Rakshit Shetty's Paramvah Studios and Pushkar Films distributed Mercury in Karnataka, and KFC Entertainment acquired the rights to release the film in Andhra Pradesh and Telangana. Pen India Limited acquired the film's global rights. The trailer of Mercury was scheduled for release on 5 April but to show solidarity with the statewide bandh due to the Kaveri River water dispute, the makers postponed the trailer launch, although it was launched on 10 April by prominent celebrities.

Mercury was released worldwide on 13 April 2018, excluding Tamil Nadu, where a strike was organised by the Tamil Film Producers Council against the digital service providers because of an increase in the Virtual Print Fee. A day before the film's official release date in India, Mercury was screened at the Indian Film Festival of Los Angeles. The same day, the makers hosted a special screening in Mumbai.

Mercury was leaked online through pirate sites, despite not having a scheduled release in Tamil Nadu. Prabhu Deva and the film's cast urged fans not to watch pirated versions. Mercury became the first Tamil cinema release after the 48-day strike held by Producer's Council. The film opened to a wide release in Tamil Nadu on 20 April 2018.

== Critical reception ==
Mercury received mixed reviews from critics.

The Times of Indias chief critic Reza Noorani gave Mercury three stars out of five, saying: "There are no big scares that Mercury delivers. Instead, it unravels at its own pace which is not perfect at all times." Saibal Chatterjee of NDTV, stated the film is "a disjointed drama that uses conventions of the slasher flick and the horror film in order to spin a none-too-scary yarn that oftentimes borders on the unintentionally funny"; Chatterjee also stated: "the film ventures into the territory that A Quiet Place occupies – the destructive force in Mercury turns out to be a figure that waits for the stimuli of sound to line up and pounce on its targets". Y. Sunita Chowdary of The Hindu stated the film has its fair share of "chills" and "thrills". Udita Jhunjhunwala of Firstpost noted the story as one of the film's major flaws, stating: "the story just does not stitch together".

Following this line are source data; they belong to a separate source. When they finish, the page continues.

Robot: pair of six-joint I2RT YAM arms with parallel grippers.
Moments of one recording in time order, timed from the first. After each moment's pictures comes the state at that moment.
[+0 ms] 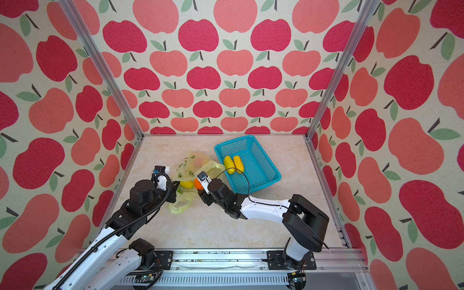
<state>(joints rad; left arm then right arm) -0.46 0.68 0.60 -0.34 0.00 -0.26 1.14 1.57 0.87 0.27 0.22 0.02</state>
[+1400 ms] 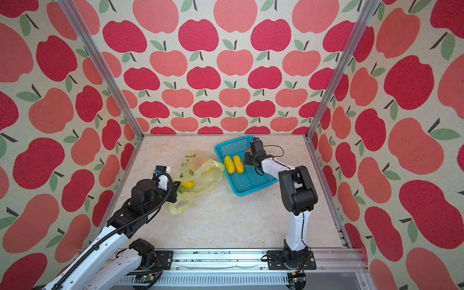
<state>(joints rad) -0.46 0.70 0.60 -0.34 0.00 -0.27 0.40 2.00 1.35 -0.15 0.07 0.29</state>
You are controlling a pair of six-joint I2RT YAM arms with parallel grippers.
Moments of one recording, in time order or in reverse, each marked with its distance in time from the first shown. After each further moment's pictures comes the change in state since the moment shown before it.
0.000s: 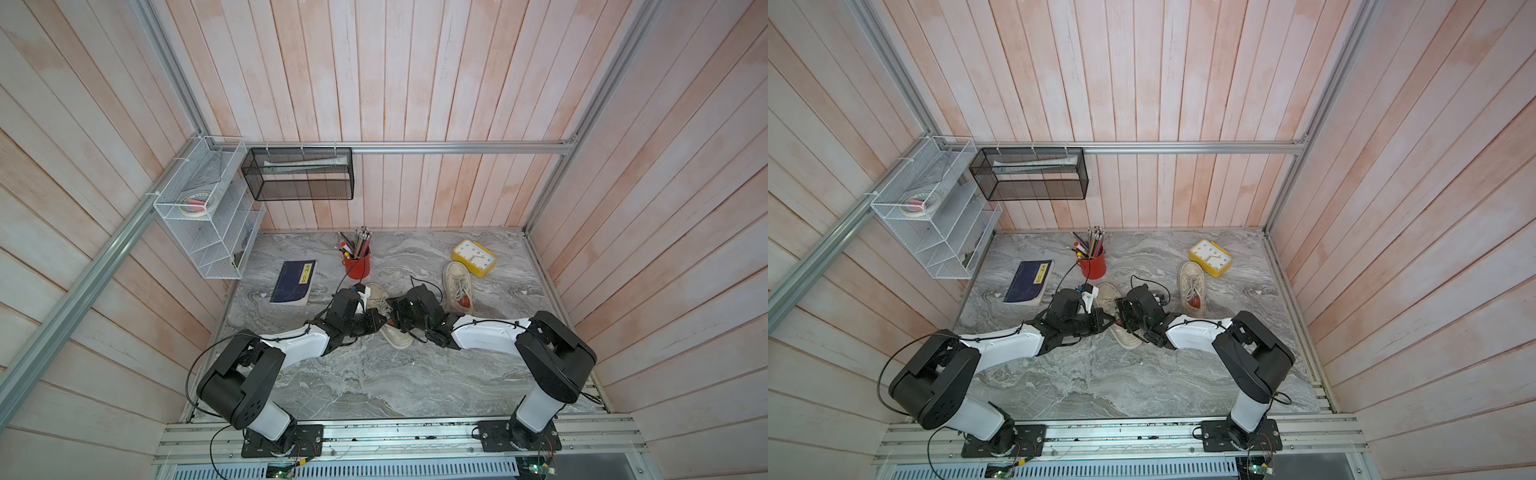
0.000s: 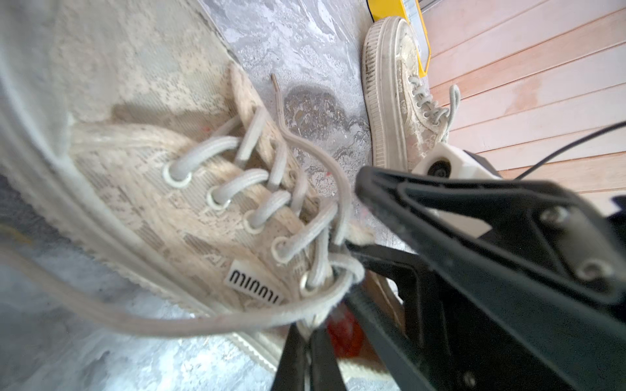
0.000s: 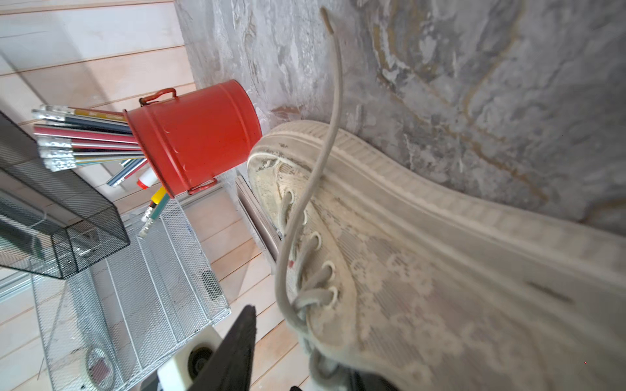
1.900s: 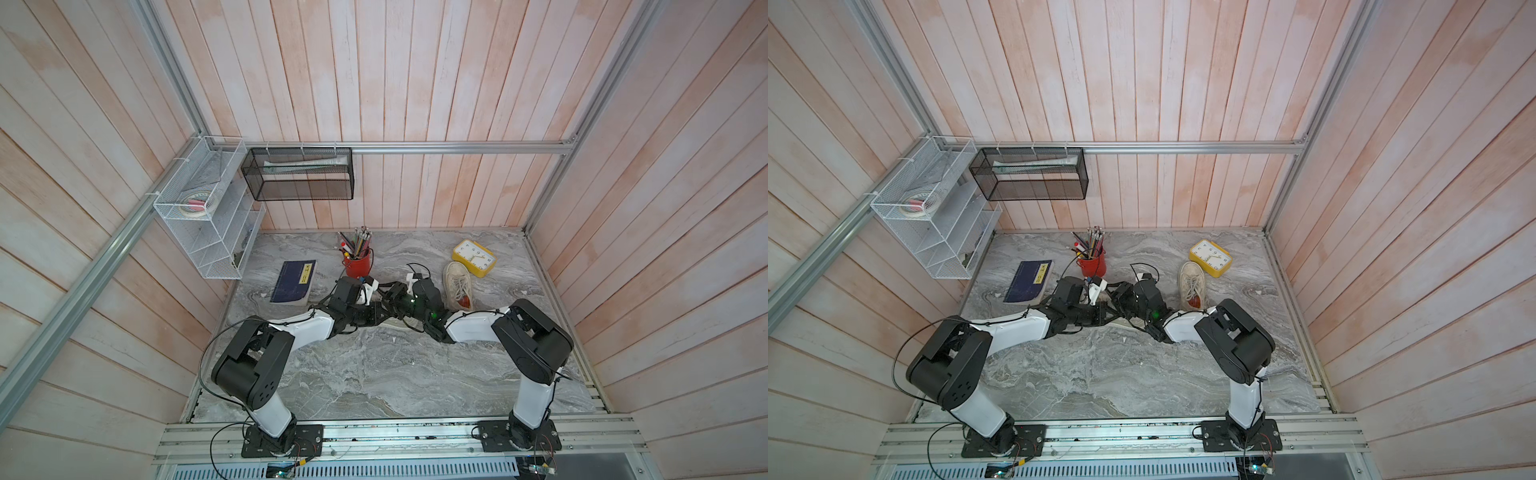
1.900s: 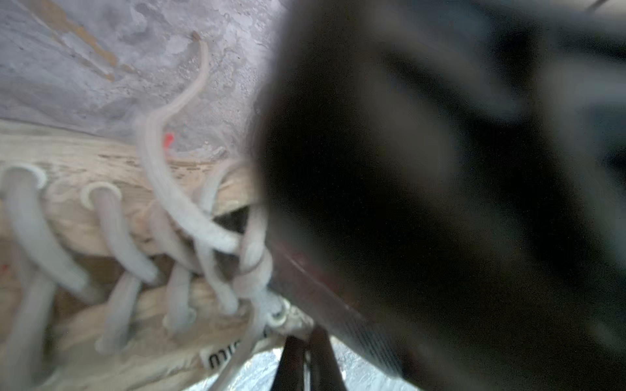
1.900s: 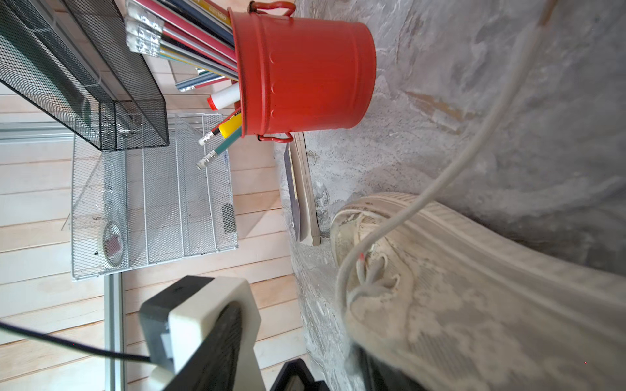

Anisha Javeri of IndieWire said, "Though the historical backdrop could have made for a compelling metaphor, the clichés and heavy-handedness of Mercury ultimately outweigh the novelty of its premise, while its sloppy social relevance angle does more to confound than clarify the disaster in question". She added that it "may be remembered as the first silent thriller in Indian cinema, but it's far from the heart-stopper we're looking for". Manoj Kumar R. of The Indian Express gave three-and-a-half stars out of five, stating: "Karthik Subbaraj's plot has a few gaps and he also uses the regular narrative techniques of the horror genre to create the moments of shock. However, the overall impact of Mercury on a viewer is very effective, encouraging us to brush aside the shortcomings." Sajin Srijith of The New Indian Express gave a rating of four out of five and said: "Karthik Subbaraj's Mercury is audacious, technically-impressive, and an experiment filled with delightful surprises".

Nandini Ramnath of Scroll.in wrote: "Subbaraj tries to dress up a routine horror film with a social theme, but fortunately, the director has enough tricks up his sleeve to make the scary portions work". Arnab Bannerjee of Deccan Chronicle gave Mercury one-and-a-half five stars and stated: "Karthik Subbaraj tries to juggle a thriller horror story with a not-so-original twist". According to Baradwaj Rangan of Film Companion, Karthik made both a thriller and an "emotional horror-drama with a touch of eco-activism". Sowmya Rajendran of The News Minute stated: "The film breaks out of the formula horror film and attempts something new although the characters don't stand out".